L-arginine L-citrulline Oxidation de l’ADN Péroxidation des lipides O2- (anion superoxide) Formule du péroxynitrite

4.4.2.2. Conséquences de la nitration des protéines

Une implication de la nitration des protéines dans l‘inflammation, la dégradation de la matrice extracellulaire et la mort cellulaire a été démontrée in vitro, chacun de ces processus étant impliqués dans le développement l‘emphysème.

L‘effet pro-inflammatoire de la nitration des protéines passe par l‘activation de NFκB, un facteur de transcription crucial dans l‘activation des gènes de l‘inflammation. Matata et al. rapportent une activation de NFκB dans des cellules mononuclées exposées à de faibles doses de péroxynitrites, suivie de la production de TNF-α et d‘IL-6. La nitration de la tyrosine-42 sur IκB pourrait augmenter sa dégradation et libérer ainsi NFκBn (292).

La nitration des MMP induit l‘activation de MMP-9 dans les neurones (293) et de MMP-2 dans les cellules musculaires lisses vasculaires (294). Ainsi, la toxicité des péroxynitrites sur le myocarde implique l‘activation de MMP-2 (295). De même, comme les radicaux libres de l‘oxygène, la nitration de la tropoélastine empêche l‘assemblage des fibres élastiques (95). La nitration des protéines a aussi été impliquée dans les phénomènes de mort cellulaire programmée et d‘apoptose. La nitrosylation du cytochrome c entraînerait sa libération des mitochondries vers le cytosol, activant la voie intrinsèque de l‘apoptose. Cependant, le rôle de la nitrosylation protéique est controversé dans l‘apoptose, la nitrosylation des caspases pouvant avoir des effets pro- ou anti-apoptotiques (296).

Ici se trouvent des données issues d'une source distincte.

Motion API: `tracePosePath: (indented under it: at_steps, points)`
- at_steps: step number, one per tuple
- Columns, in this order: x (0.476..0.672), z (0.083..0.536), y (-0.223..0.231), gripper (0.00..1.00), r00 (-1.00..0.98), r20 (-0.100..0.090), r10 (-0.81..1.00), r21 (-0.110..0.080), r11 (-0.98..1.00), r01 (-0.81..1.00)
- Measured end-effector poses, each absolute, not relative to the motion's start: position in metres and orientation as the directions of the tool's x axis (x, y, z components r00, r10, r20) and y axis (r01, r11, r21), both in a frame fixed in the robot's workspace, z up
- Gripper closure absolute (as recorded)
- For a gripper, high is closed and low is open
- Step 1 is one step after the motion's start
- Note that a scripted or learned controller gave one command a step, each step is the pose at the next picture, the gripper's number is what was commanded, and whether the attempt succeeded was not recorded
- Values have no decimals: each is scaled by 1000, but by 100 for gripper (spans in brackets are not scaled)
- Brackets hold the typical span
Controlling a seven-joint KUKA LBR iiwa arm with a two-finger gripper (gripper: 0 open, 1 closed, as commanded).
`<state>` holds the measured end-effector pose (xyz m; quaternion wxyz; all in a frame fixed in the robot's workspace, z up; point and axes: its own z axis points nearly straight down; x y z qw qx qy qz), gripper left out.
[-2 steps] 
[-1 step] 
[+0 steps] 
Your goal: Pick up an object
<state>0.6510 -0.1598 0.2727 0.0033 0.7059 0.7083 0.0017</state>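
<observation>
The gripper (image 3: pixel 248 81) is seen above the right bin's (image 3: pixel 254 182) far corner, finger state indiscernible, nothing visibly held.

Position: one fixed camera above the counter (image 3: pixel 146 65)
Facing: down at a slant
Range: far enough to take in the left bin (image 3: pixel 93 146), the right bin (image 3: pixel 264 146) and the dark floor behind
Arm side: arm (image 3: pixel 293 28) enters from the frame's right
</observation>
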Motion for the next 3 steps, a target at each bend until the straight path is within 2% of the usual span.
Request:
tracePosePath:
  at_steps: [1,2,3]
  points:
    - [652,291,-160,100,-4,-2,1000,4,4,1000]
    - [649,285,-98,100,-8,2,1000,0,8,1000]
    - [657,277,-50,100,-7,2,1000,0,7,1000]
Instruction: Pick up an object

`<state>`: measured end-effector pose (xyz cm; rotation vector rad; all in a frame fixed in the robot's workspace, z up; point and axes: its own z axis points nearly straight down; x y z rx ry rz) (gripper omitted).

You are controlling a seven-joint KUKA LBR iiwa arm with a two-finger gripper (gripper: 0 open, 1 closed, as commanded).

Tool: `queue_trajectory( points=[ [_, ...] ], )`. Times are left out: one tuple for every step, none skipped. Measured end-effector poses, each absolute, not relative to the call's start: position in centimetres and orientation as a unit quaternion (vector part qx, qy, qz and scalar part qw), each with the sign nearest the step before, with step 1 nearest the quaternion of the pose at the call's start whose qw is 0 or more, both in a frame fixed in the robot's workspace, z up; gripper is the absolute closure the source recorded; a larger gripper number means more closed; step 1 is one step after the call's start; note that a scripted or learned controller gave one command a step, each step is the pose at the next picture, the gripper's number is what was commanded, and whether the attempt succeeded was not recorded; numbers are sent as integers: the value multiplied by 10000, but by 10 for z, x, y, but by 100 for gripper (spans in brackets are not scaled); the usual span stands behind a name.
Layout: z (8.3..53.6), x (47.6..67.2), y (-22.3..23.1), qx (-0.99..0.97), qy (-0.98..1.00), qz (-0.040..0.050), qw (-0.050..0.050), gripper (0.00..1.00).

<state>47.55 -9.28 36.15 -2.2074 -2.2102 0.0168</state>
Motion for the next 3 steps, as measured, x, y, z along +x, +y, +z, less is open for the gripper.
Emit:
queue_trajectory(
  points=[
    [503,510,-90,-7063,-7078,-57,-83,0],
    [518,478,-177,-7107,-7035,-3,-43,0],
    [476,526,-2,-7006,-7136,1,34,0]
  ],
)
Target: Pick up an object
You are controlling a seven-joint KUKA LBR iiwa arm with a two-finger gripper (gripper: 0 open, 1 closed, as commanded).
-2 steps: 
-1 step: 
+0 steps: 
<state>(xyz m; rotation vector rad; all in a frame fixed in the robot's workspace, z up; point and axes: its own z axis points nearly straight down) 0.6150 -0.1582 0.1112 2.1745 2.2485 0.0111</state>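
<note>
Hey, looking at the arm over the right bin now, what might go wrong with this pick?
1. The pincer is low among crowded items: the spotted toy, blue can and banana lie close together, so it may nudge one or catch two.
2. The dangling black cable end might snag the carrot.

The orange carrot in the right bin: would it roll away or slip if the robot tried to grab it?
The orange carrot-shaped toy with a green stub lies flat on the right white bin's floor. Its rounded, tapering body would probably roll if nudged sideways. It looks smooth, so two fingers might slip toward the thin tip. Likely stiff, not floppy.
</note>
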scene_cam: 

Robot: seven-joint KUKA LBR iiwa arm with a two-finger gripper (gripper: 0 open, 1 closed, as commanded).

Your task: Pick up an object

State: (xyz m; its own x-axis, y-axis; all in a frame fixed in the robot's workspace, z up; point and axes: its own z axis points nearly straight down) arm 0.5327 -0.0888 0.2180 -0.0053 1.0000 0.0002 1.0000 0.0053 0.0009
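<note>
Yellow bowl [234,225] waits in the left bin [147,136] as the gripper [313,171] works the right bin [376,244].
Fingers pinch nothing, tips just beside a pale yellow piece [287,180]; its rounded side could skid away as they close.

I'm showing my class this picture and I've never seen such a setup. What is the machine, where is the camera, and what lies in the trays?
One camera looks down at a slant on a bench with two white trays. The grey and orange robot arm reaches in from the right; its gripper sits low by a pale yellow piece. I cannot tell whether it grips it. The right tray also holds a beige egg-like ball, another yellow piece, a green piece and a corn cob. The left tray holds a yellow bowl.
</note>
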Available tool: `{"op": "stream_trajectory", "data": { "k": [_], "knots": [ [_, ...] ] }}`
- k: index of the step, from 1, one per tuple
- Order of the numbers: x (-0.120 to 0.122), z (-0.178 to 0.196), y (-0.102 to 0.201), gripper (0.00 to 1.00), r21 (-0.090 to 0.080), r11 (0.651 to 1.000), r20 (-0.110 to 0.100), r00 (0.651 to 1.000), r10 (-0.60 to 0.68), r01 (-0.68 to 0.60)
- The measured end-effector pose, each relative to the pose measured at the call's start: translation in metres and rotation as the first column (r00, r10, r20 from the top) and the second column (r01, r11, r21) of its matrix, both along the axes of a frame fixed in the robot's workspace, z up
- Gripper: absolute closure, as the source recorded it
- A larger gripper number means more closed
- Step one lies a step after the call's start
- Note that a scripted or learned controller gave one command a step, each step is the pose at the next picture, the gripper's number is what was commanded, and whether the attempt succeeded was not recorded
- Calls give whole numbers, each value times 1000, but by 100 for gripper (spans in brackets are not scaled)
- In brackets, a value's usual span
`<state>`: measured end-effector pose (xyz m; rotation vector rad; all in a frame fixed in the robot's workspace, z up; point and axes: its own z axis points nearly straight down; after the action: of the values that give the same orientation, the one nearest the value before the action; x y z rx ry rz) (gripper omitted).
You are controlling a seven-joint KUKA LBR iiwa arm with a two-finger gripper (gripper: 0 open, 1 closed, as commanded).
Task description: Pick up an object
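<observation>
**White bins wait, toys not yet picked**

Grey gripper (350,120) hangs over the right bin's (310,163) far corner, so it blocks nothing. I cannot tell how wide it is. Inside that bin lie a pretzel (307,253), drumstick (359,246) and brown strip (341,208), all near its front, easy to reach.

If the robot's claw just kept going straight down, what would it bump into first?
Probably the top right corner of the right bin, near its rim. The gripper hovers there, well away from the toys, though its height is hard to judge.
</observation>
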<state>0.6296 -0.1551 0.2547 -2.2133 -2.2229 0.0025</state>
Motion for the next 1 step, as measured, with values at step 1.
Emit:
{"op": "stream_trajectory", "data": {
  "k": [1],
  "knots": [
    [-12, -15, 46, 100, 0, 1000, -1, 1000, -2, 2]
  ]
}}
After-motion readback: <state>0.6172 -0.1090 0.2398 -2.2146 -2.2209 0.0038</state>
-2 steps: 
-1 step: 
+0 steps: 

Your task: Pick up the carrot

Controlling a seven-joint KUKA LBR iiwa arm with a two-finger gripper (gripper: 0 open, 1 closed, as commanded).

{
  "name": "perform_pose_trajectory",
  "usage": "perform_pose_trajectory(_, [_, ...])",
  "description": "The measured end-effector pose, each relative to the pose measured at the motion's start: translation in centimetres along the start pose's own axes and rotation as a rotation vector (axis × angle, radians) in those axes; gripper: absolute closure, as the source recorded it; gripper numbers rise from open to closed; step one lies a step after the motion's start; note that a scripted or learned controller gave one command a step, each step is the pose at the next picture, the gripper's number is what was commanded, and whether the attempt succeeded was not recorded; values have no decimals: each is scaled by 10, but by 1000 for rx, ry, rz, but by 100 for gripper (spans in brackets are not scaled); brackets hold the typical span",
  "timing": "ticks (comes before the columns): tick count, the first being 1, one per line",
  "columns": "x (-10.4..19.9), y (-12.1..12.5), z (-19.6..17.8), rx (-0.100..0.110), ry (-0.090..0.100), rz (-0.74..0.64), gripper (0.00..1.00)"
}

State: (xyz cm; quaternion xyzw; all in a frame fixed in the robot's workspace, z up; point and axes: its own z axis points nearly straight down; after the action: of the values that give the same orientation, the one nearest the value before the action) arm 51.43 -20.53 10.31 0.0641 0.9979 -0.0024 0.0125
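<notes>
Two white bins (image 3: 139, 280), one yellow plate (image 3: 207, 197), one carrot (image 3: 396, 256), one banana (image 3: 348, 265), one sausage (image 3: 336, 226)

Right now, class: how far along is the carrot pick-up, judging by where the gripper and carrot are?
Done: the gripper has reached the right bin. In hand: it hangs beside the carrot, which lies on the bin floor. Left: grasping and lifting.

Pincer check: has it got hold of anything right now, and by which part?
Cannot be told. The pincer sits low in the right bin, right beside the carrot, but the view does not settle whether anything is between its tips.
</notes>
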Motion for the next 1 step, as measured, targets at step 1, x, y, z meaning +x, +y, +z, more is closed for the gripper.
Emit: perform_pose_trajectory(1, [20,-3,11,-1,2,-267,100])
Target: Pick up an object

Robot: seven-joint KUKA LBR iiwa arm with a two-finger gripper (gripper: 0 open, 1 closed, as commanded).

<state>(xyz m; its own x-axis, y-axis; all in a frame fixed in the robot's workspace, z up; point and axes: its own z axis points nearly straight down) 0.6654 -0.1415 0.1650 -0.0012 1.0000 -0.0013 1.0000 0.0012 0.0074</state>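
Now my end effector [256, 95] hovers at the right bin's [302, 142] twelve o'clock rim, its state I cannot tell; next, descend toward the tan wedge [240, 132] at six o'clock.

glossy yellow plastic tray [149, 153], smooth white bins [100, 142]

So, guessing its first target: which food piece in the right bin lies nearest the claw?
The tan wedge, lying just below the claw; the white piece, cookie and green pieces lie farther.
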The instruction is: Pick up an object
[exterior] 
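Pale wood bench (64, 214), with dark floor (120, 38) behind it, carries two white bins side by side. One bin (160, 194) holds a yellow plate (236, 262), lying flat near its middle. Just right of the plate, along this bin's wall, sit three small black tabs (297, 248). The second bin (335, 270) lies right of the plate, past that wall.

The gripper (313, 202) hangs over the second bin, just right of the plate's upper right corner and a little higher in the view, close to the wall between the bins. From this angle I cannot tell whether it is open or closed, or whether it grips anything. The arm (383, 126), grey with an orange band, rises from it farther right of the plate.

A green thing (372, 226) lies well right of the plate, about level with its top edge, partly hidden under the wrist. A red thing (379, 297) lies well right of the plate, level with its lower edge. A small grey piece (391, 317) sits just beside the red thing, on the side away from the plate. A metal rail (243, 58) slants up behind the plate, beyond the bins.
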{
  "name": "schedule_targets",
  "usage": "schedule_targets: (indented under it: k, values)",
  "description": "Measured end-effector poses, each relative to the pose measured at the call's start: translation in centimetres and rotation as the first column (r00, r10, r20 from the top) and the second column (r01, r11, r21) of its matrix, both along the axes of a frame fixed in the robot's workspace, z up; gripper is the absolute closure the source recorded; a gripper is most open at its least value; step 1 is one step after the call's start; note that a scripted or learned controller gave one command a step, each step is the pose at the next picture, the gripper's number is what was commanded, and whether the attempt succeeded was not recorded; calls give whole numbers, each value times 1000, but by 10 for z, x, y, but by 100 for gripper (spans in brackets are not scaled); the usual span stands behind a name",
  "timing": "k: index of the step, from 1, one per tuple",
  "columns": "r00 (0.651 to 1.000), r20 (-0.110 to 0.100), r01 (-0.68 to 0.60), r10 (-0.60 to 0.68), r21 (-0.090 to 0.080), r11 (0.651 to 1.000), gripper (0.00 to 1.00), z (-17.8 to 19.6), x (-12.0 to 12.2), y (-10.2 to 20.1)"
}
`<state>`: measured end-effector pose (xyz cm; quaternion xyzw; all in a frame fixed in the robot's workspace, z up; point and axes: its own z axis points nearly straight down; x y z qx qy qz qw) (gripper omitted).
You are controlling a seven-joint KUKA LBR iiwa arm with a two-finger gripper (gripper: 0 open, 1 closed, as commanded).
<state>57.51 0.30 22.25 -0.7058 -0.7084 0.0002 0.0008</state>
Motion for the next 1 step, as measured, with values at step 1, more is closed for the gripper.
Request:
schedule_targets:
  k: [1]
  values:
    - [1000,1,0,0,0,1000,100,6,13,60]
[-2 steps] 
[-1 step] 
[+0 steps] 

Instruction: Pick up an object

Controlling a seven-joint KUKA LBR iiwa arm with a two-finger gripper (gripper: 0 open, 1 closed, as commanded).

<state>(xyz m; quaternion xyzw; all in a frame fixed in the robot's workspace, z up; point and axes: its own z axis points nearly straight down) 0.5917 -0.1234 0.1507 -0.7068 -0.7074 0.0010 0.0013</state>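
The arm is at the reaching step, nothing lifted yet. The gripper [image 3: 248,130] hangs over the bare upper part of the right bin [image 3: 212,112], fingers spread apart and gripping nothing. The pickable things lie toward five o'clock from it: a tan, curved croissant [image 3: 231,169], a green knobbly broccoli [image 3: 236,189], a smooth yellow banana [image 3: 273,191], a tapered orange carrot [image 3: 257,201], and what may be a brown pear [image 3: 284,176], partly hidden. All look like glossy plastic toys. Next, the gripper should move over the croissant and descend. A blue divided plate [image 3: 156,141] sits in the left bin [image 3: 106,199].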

Synthèse 6 : Le NO produit par les NOS est un messager intercellulaire omniprésent au niveau pulmonaire, impliqué dans de nombreux processus physiologiques. Il régule notamment le développement pulmonaire, la circulation pulmonaire, le tonus musculaire lisse bronchique et module la sécrétion de mucus. Cependant, il est aussi consommé dans la réaction conduisant la formation de peroxynitrites à partir de l‘anion superoxyde et du NO. La nitration des protéines secondaire à la formation de peroxynitrite participe à de nombreux processus pathologiques et elle pourrait participer au déséquilibre de la balance protéase/antiprotéase, à l‘excès d‘inflammation et d‘apoptose induite par la fumée de cigarette et participant au développement de l‘emphysème. Il semble donc difficile de prédire le rôle des NOS et du NO lors de situation pathologique comme l‘emphysème.